• **Task instructions**: In this exercise, the data must be written out exactly.

** Opening Exercise materials block **

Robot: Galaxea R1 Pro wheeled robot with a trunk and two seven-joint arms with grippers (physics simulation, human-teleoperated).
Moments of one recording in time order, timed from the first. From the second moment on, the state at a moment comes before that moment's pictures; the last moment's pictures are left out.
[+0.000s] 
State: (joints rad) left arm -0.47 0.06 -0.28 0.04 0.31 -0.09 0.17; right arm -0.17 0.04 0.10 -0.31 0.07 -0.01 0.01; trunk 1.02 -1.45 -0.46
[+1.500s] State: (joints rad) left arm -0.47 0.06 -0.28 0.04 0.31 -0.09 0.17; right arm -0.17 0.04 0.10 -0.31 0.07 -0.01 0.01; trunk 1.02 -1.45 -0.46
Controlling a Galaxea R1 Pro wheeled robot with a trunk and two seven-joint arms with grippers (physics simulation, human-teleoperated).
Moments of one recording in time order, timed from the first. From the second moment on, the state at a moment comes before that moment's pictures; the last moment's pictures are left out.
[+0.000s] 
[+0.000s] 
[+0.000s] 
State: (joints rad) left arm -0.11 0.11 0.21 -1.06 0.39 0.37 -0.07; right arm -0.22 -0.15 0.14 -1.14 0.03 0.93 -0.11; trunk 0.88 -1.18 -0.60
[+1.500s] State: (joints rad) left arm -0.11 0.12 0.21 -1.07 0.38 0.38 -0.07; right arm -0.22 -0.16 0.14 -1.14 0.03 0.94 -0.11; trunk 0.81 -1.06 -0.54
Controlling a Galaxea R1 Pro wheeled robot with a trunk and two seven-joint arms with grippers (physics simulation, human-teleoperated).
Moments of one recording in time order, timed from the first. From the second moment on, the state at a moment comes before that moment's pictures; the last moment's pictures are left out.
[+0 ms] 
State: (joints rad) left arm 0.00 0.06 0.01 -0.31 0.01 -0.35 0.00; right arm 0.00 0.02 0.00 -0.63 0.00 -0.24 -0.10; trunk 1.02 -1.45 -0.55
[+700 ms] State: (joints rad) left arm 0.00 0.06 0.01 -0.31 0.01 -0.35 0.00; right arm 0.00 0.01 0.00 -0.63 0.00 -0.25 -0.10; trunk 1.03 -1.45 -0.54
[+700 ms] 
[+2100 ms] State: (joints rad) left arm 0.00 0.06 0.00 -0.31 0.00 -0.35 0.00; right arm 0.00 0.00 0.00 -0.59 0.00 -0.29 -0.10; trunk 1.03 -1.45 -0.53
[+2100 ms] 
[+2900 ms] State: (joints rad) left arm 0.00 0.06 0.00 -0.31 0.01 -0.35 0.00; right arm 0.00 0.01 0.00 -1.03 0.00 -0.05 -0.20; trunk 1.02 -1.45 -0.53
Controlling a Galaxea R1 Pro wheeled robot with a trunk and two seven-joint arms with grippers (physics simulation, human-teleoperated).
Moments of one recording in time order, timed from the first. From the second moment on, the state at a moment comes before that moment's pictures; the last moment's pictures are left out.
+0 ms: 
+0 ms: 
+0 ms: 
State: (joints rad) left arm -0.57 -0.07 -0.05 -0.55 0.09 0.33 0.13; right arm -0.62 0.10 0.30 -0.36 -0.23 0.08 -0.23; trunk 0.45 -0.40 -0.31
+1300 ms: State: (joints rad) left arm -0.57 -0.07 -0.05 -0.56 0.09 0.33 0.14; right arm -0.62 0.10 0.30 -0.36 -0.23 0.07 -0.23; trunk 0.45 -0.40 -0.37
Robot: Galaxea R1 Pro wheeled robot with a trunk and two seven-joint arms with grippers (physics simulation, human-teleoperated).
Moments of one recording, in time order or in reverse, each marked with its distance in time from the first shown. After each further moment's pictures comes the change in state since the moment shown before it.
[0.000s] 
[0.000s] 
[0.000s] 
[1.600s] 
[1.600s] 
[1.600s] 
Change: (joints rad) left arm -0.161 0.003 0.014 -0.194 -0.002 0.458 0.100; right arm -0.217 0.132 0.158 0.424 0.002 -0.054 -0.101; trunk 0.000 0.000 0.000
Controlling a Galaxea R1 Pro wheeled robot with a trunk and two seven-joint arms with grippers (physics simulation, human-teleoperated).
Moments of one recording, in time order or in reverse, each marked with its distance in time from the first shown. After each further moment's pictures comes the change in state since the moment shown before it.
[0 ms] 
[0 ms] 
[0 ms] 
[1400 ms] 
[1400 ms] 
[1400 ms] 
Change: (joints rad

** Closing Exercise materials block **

• **Solution for this exercise**:
Robot: Galaxea R1 Pro wheeled robot with a trunk and two seven-joint arms with grippers (physics simulation, human-teleoperated).
Moments of one recording in time order, timed from the first. From the second moment on, the state at a moment comes before that moment's pictures; the last moment's pictures are left out.
[+0.000s] 
State: (joints rad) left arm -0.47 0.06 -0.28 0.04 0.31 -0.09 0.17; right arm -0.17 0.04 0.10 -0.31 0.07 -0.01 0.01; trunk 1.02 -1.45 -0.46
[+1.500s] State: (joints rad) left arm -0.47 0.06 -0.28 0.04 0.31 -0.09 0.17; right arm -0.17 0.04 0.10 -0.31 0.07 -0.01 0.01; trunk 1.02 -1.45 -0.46
Controlling a Galaxea R1 Pro wheeled robot with a trunk and two seven-joint arms with grippers (physics simulation, human-teleoperated).
Moments of one recording in time order, timed from the first. From the second moment on, the state at a moment comes before that moment's pictures; the last moment's pictures are left out.
[+0.000s] 
[+0.000s] 
[+0.000s] 
State: (joints rad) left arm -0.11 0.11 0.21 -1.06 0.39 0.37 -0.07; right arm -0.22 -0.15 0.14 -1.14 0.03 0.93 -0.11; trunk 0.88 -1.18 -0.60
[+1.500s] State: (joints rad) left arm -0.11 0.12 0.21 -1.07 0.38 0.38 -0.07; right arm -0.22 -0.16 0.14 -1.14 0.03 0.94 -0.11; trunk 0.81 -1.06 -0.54
Controlling a Galaxea R1 Pro wheeled robot with a trunk and two seven-joint arms with grippers (physics simulation, human-teleoperated).
Moments of one recording in time order, timed from the first. From the second moment on, the state at a moment comes before that moment's pictures; the last moment's pictures are left out.
[+0 ms] 
State: (joints rad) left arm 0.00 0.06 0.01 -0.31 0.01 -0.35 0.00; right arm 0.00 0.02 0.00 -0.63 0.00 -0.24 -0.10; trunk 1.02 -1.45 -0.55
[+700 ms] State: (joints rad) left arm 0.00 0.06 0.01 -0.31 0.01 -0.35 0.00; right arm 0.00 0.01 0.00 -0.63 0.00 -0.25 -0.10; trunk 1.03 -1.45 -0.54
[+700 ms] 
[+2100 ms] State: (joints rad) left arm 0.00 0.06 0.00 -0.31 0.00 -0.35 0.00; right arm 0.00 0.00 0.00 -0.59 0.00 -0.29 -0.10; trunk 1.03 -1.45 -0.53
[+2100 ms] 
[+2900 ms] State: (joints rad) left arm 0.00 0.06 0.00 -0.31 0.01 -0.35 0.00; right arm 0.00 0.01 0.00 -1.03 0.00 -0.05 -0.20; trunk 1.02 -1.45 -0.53
Controlling a Galaxea R1 Pro wheeled robot with a trunk and two seven-joint arms with grippers (physics simulation, human-teleoperated).
Moments of one recording in time order, timed from the first. From the second moment on, the state at a moment comes before that moment's pictures; the last moment's pictures are left out.
+0 ms: 
+0 ms: 
+0 ms: 
State: (joints rad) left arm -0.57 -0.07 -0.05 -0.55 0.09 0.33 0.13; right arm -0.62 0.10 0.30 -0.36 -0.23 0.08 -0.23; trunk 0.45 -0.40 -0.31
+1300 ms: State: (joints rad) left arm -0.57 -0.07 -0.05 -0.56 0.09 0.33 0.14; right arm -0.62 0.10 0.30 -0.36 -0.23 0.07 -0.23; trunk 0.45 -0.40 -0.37
Robot: Galaxea R1 Pro wheeled robot with a trunk and two seven-joint arms with grippers (physics simulation, human-teleoperated).
Moments of one recording, in time order or in reverse, each marked with its distance in time from the first shown. After each further moment's pictures comes the change in state since the moment shown before it.
[0.000s] 
[0.000s] 
[0.000s] 
[1.600s] 
[1.600s] 
[1.600s] 
Change: (joints rad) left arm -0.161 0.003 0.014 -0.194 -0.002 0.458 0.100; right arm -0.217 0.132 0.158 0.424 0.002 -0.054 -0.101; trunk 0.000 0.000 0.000
Controlling a Galaxea R1 Pro wheeled robot with a trunk and two seven-joint arms with grippers (physics simulation, human-teleoperated).
Moments of one recording, in time order or in reverse, each marked with its distance in time from the first shown. After each further moment's pictures comes the change in state since the moment shown before it.
[0 ms] 
[0 ms] 
[0 ms] 
[1400 ms] 
[1400 ms] 
[1400 ms] 
Change: (joints rad

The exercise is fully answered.